Re: [RFC PATCH] locking/percpu-rwsem: do not do lock handoff in percpu_up_write

From: Hillf Danton
Date: Fri Jan 26 2024 - 07:43:43 EST


On Thu, 25 Jan 2024 13:08:02 -0800 Benjamin Segall <bsegall@xxxxxxxxxx>
> Hillf Danton <hdanton@xxxxxxxx> writes:
> > On Wed, 24 Jan 2024 14:10:43 -0800 Benjamin Segall <bsegall@xxxxxxxxxx>
> >> Hillf Danton <hdanton@xxxxxxxx> writes:
> >> > On Mon, 22 Jan 2024 14:59:14 -0800 Benjamin Segall <bsegall@xxxxxxxxxx>
> >> >> So the actual problem we saw was that one job had severe slowdowns
> >> >> during startup with certain other jobs on the machine, and the slowdowns
> >> >> turned out to be some cgroup moves it did during startup. The antagonist
> >> >> jobs were spawning huge numbers of threads and some other internal bugs
> >> >> were exacerbating their contention. The lock handoff meant that a batch
> >> >> of antagonist threads would receive the read lock of
> >> >> cgroup_threadgroup_rwsem and at least some of those threads would take a
> >> >> long time to be scheduled.
> >> >
> >> > If you want to avoid starved lock waiter, take a look at RWSEM_FLAG_HANDOFF
> >> > in rwsem_down_read_slowpath().
> >>
> >> rwsem's HANDOFF flag is the exact opposite of what this patch is doing.
> >
> > You and I are not on the same page.
> >
> >> Percpu-rwsem's current code has perfect handoff for read->write, and a very
> >> short window for write->read (or write->write) to be beaten by a new writer.
> >
> > Given no chance left for spin on owner who is legal to take a ten-minute nap,
> > the right thing known to do on behalf of starved waiters is to add the HANDOFF
> > mechanism without any heuristic like you proposed for instance, in order to
> > force lock acquirers to go the slow path.
> >
> > Only for thoughts.
>
> This is not the type of slowdown that is the problem my patch is trying
> to address. (And due to the way percpu-rwsem works sem->ww is nearly
> entirely redundant with sem->block - the first waiting writer is instead
> waiting on rcuwait and holds sem->block while doing so)
>
> The problem that my patch addresses is:
>
> Writer is done: percpu_up_write
> atomic_set_release(&sem->block, 0); // #1
> wake a batch of readers:
> percpu_rwsem_wake_function -> __percpu_rwsem_trylock(reader) // #2
> wake a single writer
> percpu_rwsem_wake_function -> __percpu_rwsem_trylock(writer) // #3
> new writer wakes up (holding sem->block from #3)
> sees the readers holding the lock from #2, now sleeps on rcuwait
> time passes // #4
> readers finally get to run, run quickly and release the lock
> now the writer gets to run
>
> Currently the only source of unfairness/optimistic locking is the window
> between #1 and #2, which occur in quick succession, on the same thread,
> and with no SPIN_ON_OWNER to make this window more likely than it
> otherwise would be.

The sem->ww introduced closes the window between #1 and #2 by define
as it is derived from rwsem's HANDOFF.
>
> My patch makes the entire #4 available to writers (or new readers), so
> that the woken writer will instead get to run immediately. This is

Victims rise in case the woken readers at #2 have been waiting more
than a minute while the woken writer less than 20ms.
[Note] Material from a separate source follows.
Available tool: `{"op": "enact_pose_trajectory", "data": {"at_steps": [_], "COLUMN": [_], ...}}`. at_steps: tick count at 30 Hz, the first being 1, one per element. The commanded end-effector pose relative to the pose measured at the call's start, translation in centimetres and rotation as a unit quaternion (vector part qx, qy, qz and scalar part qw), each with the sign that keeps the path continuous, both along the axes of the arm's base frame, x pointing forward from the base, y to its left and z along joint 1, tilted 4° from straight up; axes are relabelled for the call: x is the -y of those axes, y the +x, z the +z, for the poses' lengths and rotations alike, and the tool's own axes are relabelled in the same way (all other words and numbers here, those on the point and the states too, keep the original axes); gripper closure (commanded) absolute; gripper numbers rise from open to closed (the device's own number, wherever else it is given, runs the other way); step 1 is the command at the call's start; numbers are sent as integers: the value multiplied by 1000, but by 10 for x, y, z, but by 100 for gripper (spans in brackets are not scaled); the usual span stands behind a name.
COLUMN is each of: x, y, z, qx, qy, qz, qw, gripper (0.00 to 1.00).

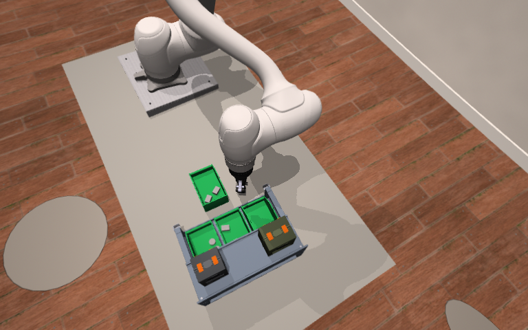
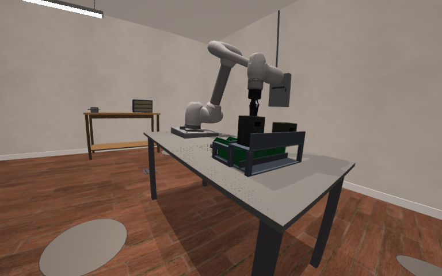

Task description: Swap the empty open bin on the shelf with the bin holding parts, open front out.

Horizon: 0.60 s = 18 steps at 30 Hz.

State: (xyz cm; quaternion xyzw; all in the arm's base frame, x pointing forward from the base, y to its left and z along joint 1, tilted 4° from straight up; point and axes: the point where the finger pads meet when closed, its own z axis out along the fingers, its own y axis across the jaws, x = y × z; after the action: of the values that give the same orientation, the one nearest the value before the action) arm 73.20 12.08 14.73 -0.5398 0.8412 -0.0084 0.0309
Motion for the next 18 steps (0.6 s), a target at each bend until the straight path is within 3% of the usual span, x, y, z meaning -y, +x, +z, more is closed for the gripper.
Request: {"op": "enact_pose_trajectory", "data": {"at_steps": [1, 8, 9, 18], "x": [-34, -35, -35, -35], "y": [18, 18, 18, 18], "z": [-4, -4, -4, -4], "qx": [0, 1, 1, 1], "qy": [-1, -2, -2, -2], "qz": [139, 249, 249, 249], "qw": [990, 968, 968, 968], "gripper": [90, 90, 38, 38]}}
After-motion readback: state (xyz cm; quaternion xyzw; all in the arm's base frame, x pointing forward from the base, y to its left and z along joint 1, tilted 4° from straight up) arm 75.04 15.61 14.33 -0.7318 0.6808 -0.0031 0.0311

> obviously much less fair, but provides much better throughput (ideally
> it might have some sort of delay, so that in more normal circumstances
> readers don't have to win the wakeup race by luck and being woken
> slightly sooner, but I don't have that).
>
> This is also only useful because of the assumption that readers will
> almost always not actually block (among other required assumptions) - if

Like heuristic, any assumption makes the locking game more complex than
thought without real win.

> they regularly sleep while holding the lock, then saving writers from
> that first wakeup latency of readers isn't particularly helpful anymore,
> because they'll still be delayed by the other wakeup latencies.